• Task goal
Where the string "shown" shows up in a line of the records, copy that line.
(Beginning of Dataset records)
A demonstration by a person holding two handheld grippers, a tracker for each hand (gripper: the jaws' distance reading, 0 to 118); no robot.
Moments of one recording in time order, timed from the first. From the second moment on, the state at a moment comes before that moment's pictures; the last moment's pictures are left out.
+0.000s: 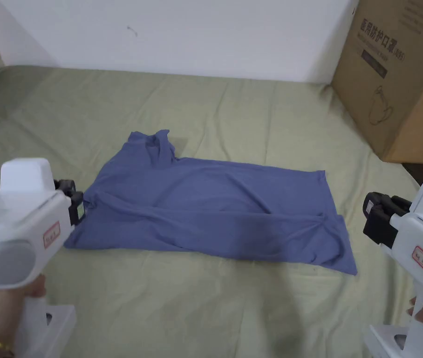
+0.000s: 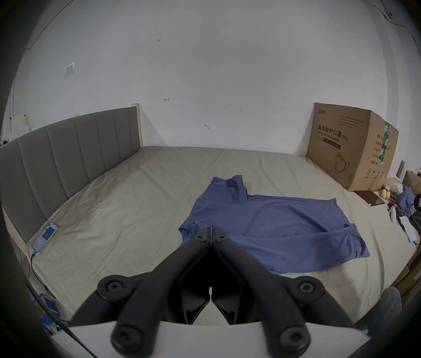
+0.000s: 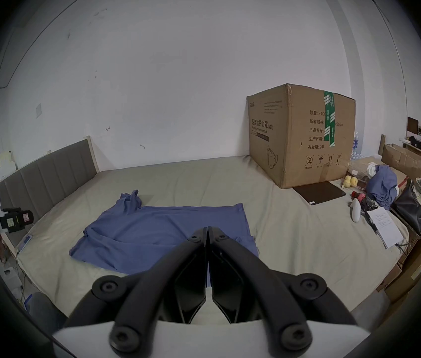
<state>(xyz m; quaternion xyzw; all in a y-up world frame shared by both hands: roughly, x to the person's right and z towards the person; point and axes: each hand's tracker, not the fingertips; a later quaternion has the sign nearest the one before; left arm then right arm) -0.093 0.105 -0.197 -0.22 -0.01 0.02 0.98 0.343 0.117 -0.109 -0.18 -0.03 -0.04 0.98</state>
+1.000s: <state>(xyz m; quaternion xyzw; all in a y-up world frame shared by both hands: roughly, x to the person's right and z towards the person) -0.139 -0.054 -0.391 -0.57 0.02 0.06 0.82 0.357 0.068 -0.178 -0.28 -0.06 -0.03 0.96</state>
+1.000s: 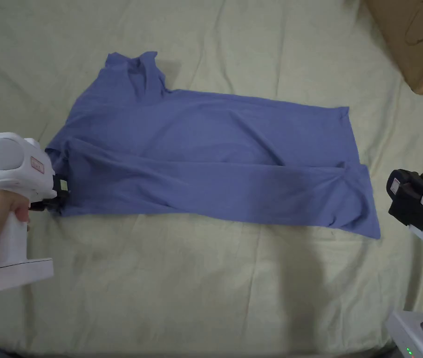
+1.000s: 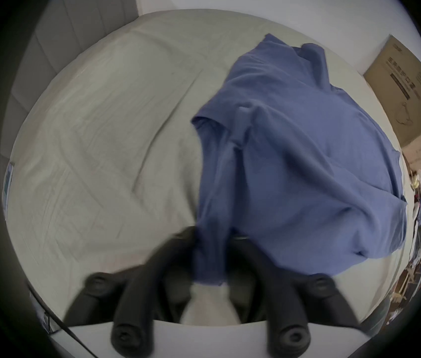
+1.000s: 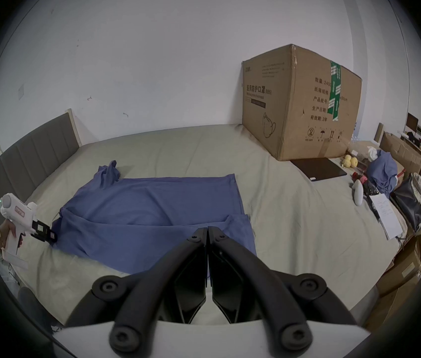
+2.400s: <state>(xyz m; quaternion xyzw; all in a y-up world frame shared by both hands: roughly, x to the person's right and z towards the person) -0.179 0.042 -0.354 -0.48 0.03 0.17 0.86 0.462 0.021 -0.271 -0.54 -0.08 -0.12 0.83</state>
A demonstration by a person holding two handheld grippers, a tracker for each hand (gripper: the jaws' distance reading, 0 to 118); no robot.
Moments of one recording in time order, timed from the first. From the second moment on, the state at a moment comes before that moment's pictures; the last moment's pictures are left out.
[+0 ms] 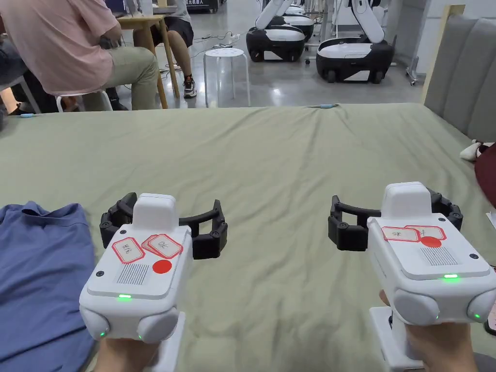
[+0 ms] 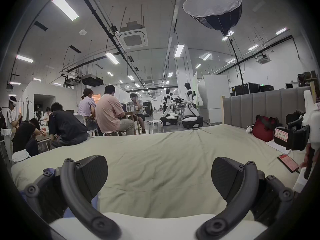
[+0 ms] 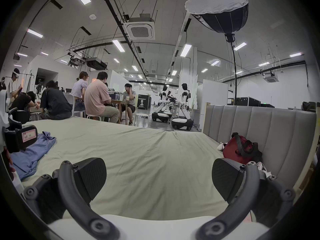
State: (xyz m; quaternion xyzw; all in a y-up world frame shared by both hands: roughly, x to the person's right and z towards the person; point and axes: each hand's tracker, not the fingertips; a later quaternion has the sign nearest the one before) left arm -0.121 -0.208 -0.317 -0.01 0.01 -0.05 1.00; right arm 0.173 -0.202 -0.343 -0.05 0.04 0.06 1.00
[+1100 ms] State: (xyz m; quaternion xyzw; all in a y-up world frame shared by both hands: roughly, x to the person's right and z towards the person) left arm -0.116 -0.211 -0.317 -0.02 0.03 -0.05 1.00; right arm 0.177 -0.205 -0.338 -0.05 0.06 0.06 0.99
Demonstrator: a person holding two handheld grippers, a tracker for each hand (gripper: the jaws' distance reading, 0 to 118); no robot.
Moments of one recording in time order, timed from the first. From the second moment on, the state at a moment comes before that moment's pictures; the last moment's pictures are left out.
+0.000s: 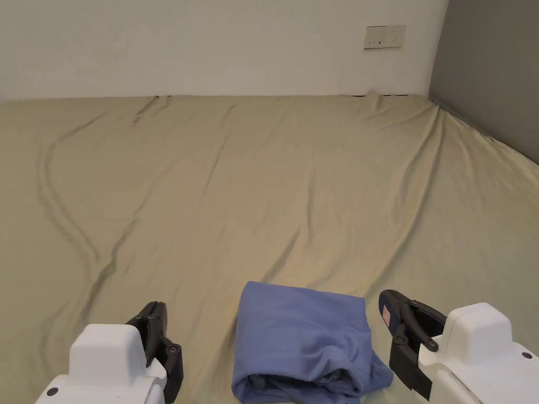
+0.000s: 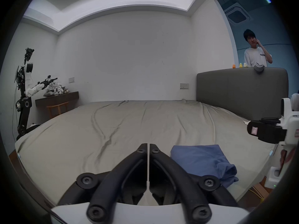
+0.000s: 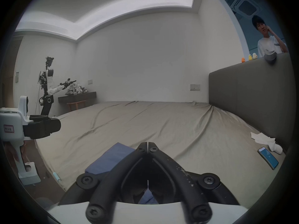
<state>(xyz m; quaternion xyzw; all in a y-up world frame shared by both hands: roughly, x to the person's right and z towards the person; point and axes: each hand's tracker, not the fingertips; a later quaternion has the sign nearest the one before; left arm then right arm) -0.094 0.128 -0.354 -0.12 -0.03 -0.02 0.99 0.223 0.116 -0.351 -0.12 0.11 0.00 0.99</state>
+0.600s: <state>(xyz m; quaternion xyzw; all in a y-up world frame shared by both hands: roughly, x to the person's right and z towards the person) -0.107 0.109 -0.421 -0.24 -0.14 0.10 0.95 0.284 -0.014 -0.506 -0.48 0.28 -0.40 0.73</state>
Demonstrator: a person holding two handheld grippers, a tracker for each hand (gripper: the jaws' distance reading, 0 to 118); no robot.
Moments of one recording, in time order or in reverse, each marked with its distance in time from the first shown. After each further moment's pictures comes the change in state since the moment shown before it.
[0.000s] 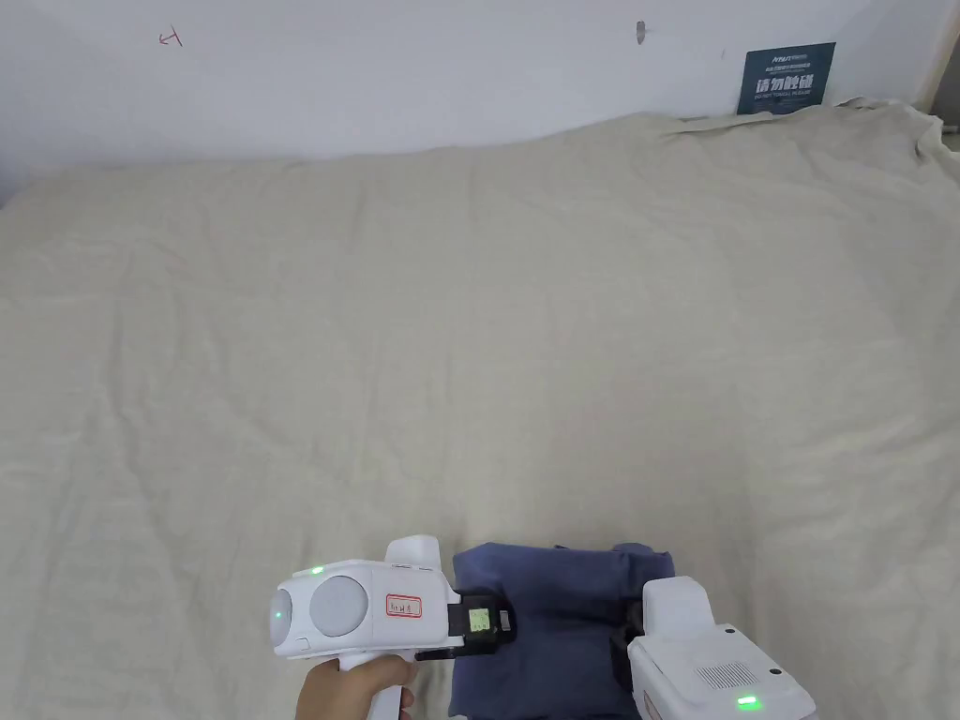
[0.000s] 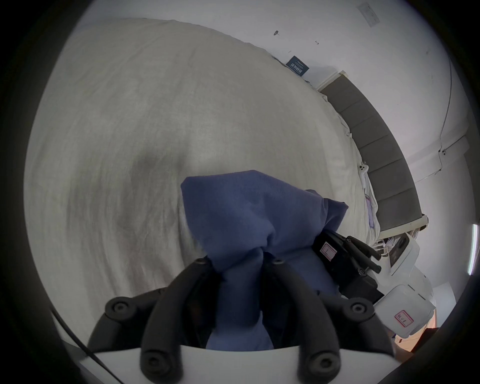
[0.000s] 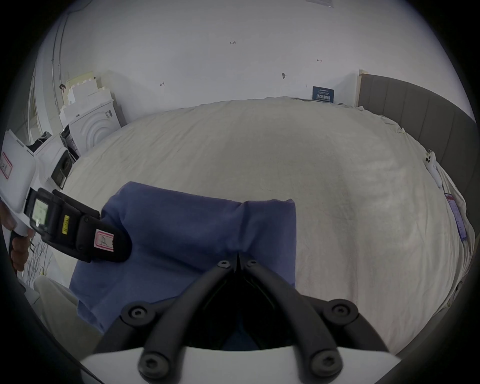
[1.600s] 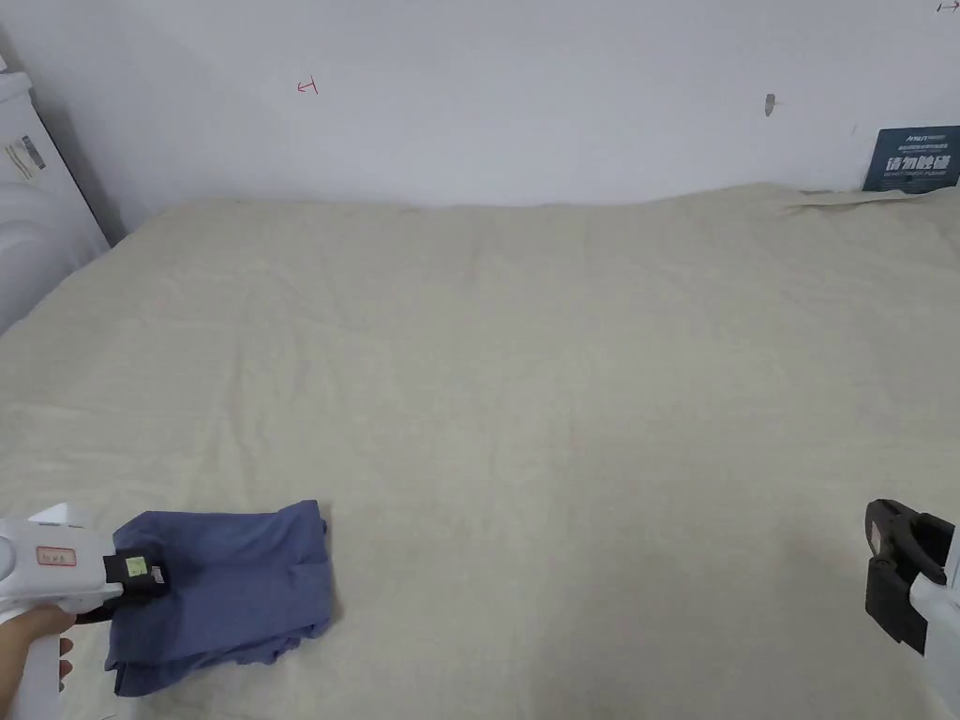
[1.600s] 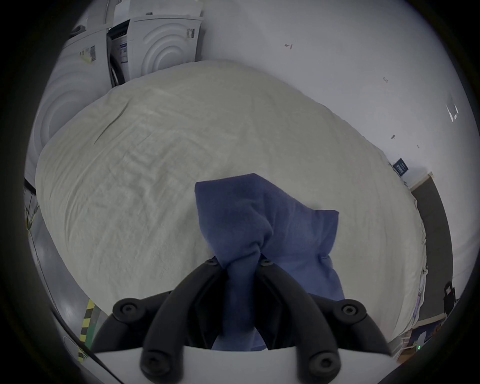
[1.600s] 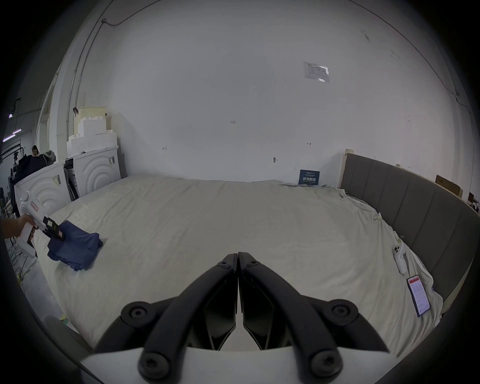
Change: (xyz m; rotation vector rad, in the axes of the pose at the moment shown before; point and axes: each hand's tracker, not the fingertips) left arm -0.285 0.079 0.253 0.334 0.484 0.324; right arm 0.016 0.125 0.119 0.382 -0.090 0.090
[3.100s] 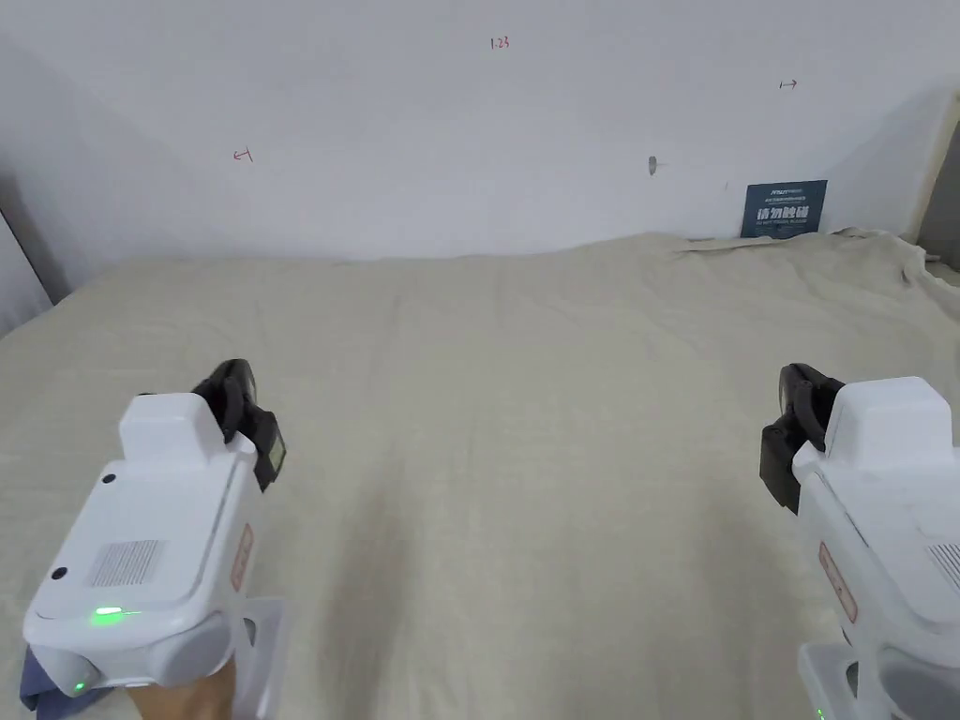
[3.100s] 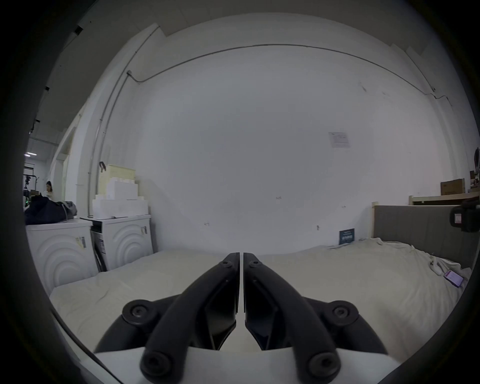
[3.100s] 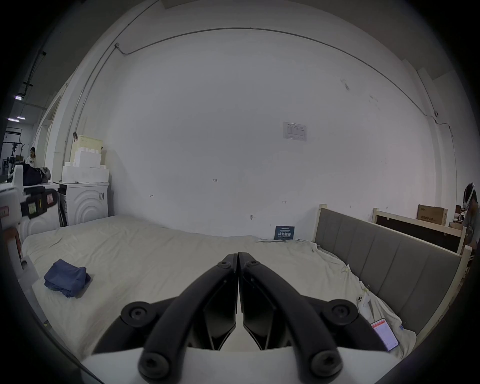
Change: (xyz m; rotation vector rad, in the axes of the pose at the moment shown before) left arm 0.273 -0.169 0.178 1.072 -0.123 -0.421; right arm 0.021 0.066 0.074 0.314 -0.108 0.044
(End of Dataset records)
• Result of the exercise
Moments of one recording, in time order or in reverse, each marked with its distance in time from the first shown. After each further moment's pictures comes the change in state since the moment shown before it.
Change: (xyz m; rotation vector rad, in the axes of the pose at the moment shown before; point and axes: each hand's tracker, not the fingertips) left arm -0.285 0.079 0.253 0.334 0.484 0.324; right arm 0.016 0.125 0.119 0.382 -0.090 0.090
Change: (xyz m; rotation vector rad, in the axes of the pose at the moment shown before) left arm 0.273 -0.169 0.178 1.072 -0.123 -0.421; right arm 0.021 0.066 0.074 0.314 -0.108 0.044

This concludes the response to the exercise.